The ratio of stored elements to bucket count is called the load factor. A load factor below 0.75 generally maintains O(1) performance. As the load factor increases, chains grow longer and performance approaches O(n). Production hash tables like Swift’s Dictionary automatically resize when the load factor exceeds a threshold, rehashing all elements into a larger bucket array to restore short chains.
Comparison with other data structures
| Operation | Array | Linked List (Ch 9) | BST (Ch 11) | Hash Table |
|---|---|---|---|---|
| Search | O(n) |
O(n) |
O(log n) |
O(1) avg |
| Insert | O(n) |
O(1) |
O(log n) |
O(1) avg |
| Delete | O(n) |
O(n) |
O(log n) |
O(1) avg |
| Ordered Traversal | Yes | No | Yes | No |
| Memory Overhead | Low | Medium | Medium | Medium-High |
Hash tables in iOS development
Every iOS app uses hash tables. Swift’s Dictionary is a hash table, providing the same O(1) key-value operations we built in this chapter. Data caching provides one of the most common use cases — rather than repeatedly formatting the same distance value, cache the result:
// Cache formatted strings to avoid repeated computation
var formattedDistances = [Double: String]()
if let cached = formattedDistances[5.2] {
return cached // O(1) lookup
} else {
let formatted = formatDistance(5.2)
formattedDistances[5.2] = formatted // O(1) store
return formatted
}
Grouping data by category is another natural fit. Workout aggregation by month becomes trivial with hash table semantics:
// Group workouts by month using hash table
var workoutsByMonth = [String: [Workout]]()
workoutsByMonth["2024-01"] = [...] // Instant grouping
With arrays, finding a workout by name requires checking every element — O(n) time. With Dictionary, hashing directly to the value takes O(1) time. For 10 workouts, the difference is negligible. For 10,000 workouts, Dictionary wins by orders of magnitude.

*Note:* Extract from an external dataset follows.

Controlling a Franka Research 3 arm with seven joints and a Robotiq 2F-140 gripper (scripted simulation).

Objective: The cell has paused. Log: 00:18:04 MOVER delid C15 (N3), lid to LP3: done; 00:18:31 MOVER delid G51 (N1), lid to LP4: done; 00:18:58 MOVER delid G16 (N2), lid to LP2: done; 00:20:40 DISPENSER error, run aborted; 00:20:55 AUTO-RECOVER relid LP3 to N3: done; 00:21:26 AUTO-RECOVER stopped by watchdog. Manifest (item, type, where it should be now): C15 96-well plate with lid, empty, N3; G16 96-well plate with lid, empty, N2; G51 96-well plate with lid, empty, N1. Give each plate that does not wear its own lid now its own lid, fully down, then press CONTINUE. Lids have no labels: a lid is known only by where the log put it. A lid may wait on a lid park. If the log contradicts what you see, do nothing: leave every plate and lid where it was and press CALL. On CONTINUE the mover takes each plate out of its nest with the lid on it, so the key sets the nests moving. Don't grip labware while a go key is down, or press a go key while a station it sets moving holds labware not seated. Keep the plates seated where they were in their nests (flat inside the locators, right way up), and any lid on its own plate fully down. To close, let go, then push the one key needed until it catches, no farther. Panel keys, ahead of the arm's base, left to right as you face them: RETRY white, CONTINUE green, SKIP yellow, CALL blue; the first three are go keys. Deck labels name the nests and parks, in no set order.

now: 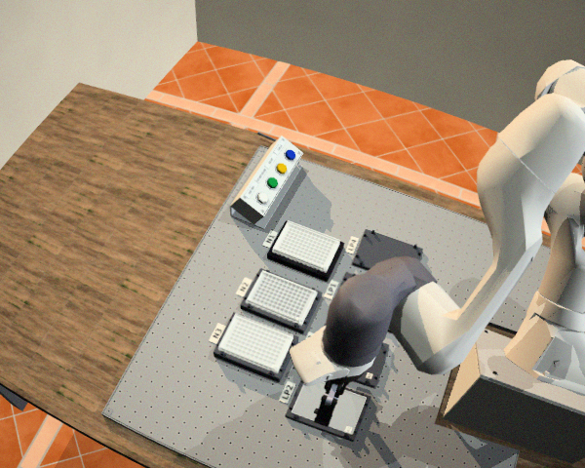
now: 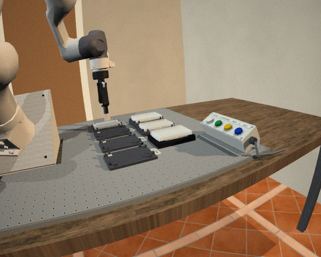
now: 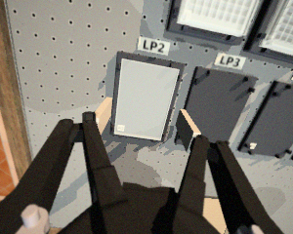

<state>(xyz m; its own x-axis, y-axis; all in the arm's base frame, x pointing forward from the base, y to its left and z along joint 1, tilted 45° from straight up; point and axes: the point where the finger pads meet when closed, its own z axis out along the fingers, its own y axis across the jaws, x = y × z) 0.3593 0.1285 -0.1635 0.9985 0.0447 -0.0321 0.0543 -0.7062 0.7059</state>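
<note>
The lp2 park is 6 cm below my hand. Round my hand: plate: 19 cm ahead, 18 cm to the right, 4 cm below; then LP3 park: 1 cm ahead, 12 cm to the right, 6 cm below; then lp1 park: 2 cm ahead, 26 cm to the right, 6 cm below.
</note>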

Building algorithmic intuition
Hash tables achieve O(1) average-case performance through clever use of hashing and array indexing. The progression from HashSet to HashChain reveals a fundamental design pattern — start with the simplest possible solution, identify its limitations through concrete examples, then layer on complexity only where needed. Collision handling through separate chaining demonstrates how combining data structures (arrays and linked lists) creates solutions more powerful than either alone.
Hash tables complement other data structures throughout this book. Binary search trees from Chapter 11 maintain sorted order but require O(log n) operations, tries from Chapter 14 excel at prefix searches, and hash tables sacrifice ordering for O(1) lookups. Recognizing when constant-time access matters more than ordering is a practical skill that extends to shortest path algorithms in Chapter 16 and dynamic programming in Chapter 18.